7. Alicia Vikander won for the wrong movie. She was the glue that carried Ex Machina but got nominated for The Danish Girl in a more awards-oriented role. Brie Larson looked to have it locked down but the biggest upsets in Hollywood history always happen in the supporting category on a regular basis. It’s much more of a crap shoot and we can all just pretend she won for the right movie.

6. The Oscars were Shiny and Chrome! Mad Max: Fury Road won all the right awards it should’ve won; I didn’t think much of it as a film on the whole but it’s a masterpiece of design and style. It’s a brilliantly designed film on every level. Winning as many ancillary design and production awards as it did was what it should’ve won. Without a “five or more” rule for Best Picture it wouldn’t have been in consideration for that, of course, but the fact that watching the highlights for it made it look like a way better movie than The Revenant makes me want to see it again to be sure. The one thing Fury Road has over the rest of the field is that the people who liked it the most are the most passionate about that film. I also think it’ll be the film we remember the most from 2015 when all is said and done, too.

5. The only presenter or award winner that didn’t find some way to make a lackluster political crack was the Star Wars robots. I was half expecting C-3PO to make a jock about how Donald Trump looked like a Wookie.

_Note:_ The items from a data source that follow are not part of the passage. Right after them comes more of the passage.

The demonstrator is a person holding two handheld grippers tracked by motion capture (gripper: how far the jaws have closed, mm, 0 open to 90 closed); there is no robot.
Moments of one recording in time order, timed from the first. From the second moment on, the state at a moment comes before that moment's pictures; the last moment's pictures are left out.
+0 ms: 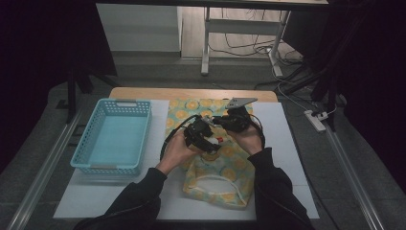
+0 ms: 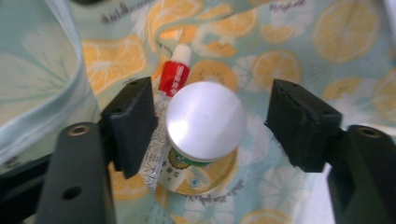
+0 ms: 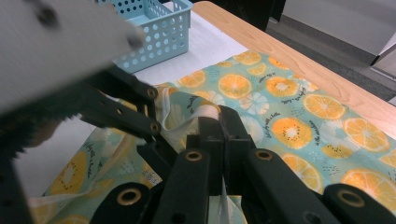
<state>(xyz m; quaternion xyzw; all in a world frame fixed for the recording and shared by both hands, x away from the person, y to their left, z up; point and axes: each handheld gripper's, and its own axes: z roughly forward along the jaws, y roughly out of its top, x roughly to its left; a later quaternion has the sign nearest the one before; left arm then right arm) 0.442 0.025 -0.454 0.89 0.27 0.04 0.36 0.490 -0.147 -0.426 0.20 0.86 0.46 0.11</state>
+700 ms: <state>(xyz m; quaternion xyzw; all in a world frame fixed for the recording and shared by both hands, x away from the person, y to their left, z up) 0.400 0.061 -0.451 0.86 0.26 0.02 0.44 0.489 -0.146 -0.426 0.20 0.86 0.46 0.10</state>
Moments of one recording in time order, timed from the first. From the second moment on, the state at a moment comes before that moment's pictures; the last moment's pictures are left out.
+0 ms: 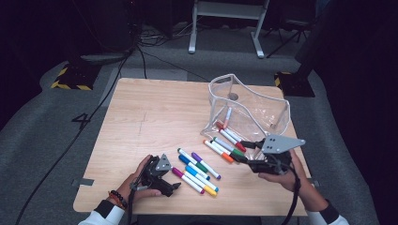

4. The sidebar of “Thank Yous” underneath helped try to shorten up a still overly long broadcast, which was nice. Acceptance speeches focused on things other than the art of film, which was a bold choice, as opposed to trying to thank as many people in the limited time given. To be fair it also kind of gave the film a cheesy Eurovision type of feel on occasion, especially given a lot of the attempts at comedy, but it felt different which isn’t a bad thing.

3. Mark Rylance with a big upset … but not shocking considering Stallone’s reputation. Rylance winning was my upset special, as I thought he was terrific in an unexpected way, but this felt like karma catching up to Stallone in the same way Eddie Murphy was the seeming lock for Dreamgirls and lost to Alan Arkin. Stallone probably will wind up getting a Lifetime Achievement Award at some point but this was probably his last chance at winning an Oscar. Everything aligned up perfectly … and he still lost. Creed was the last great fastball in his fairly underwhelming career; Stallone’s high points are marred by the sheer quantity of terrible films he’s been in over the years. He had everything perfectly lined up; the great franchise that made him, the character he brought back, the young cast that he worked well with and the momentum of nostalgia. And he lost.

2. If Lady Gaga hadn’t spent what feels like a decade as a weirdo, trying to ape 1980s Madonna, we’d properly recognize her as a profound vocal talent. She absolutely MURDERED IT at the Oscars and whenever she has the prestige moment to do something spectacular she does. It’s amazing. I keep thinking if we didn’t have years of meat dresses, eggs hatching and other goofy things right now we’d think of her as an amazing singer and not as someone who inspired the dress code of The Hunger Games with an amazing voice.

1. Leo DiCaprio’s Oscar should be officially entitled a “Participation Oscar” because his performance really didn’t warrant it. He was the weakest of the five but he wins because no one wants an A-list Susan Lucci.